* INSTRUCTIONS TO FOLLOW
For this exercise, copy exactly the lines below from the one with "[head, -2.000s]" through the one with "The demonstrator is" and leave out the pictures.

* EXERCISE DATA

===

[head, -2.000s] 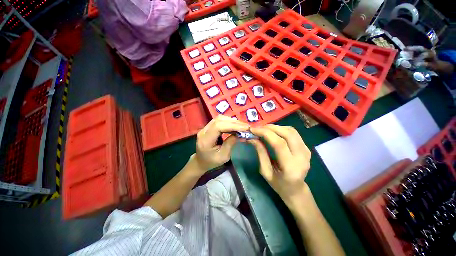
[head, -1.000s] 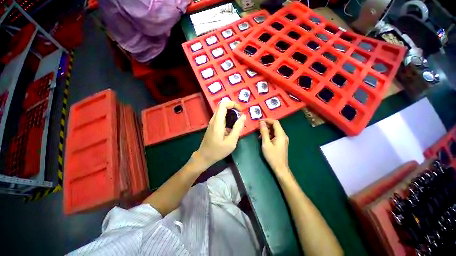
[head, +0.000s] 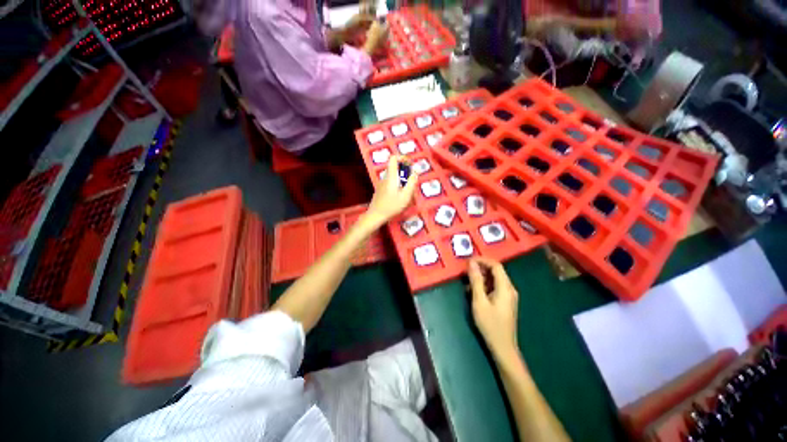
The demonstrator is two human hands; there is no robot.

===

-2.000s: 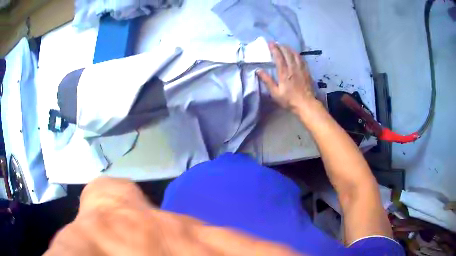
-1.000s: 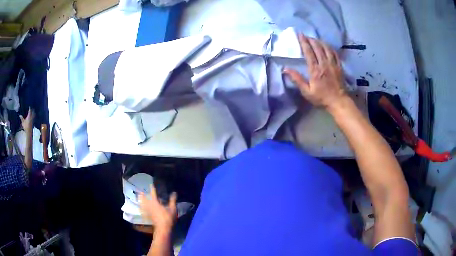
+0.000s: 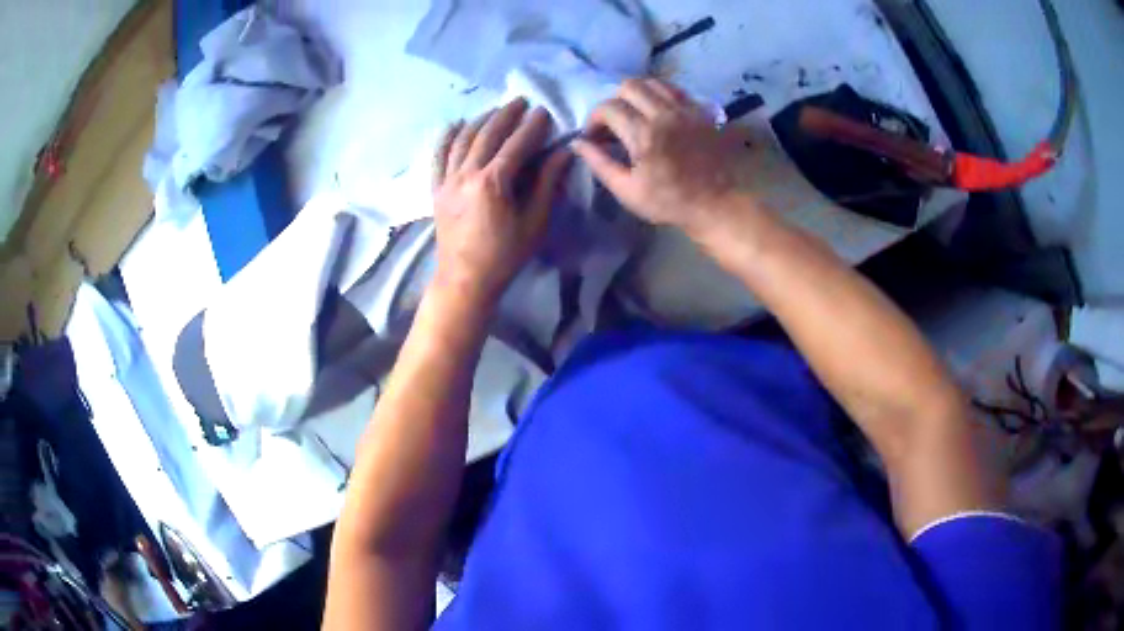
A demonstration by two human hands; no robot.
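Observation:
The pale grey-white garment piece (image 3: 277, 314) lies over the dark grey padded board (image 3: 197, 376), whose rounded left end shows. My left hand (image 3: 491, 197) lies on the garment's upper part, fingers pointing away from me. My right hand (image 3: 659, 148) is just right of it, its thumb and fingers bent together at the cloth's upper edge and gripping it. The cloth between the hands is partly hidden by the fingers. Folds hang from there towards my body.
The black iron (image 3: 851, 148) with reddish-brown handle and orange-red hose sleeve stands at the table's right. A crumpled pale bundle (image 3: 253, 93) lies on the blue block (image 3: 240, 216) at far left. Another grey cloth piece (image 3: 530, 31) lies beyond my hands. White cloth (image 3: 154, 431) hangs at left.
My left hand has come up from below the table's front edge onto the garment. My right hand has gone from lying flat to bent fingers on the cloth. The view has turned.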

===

* FINISHED EXERCISE
[head, -2.000s] 
[head, -1.000s] 
[head, +0.000s] 
The demonstrator is two human hands; there is no robot.

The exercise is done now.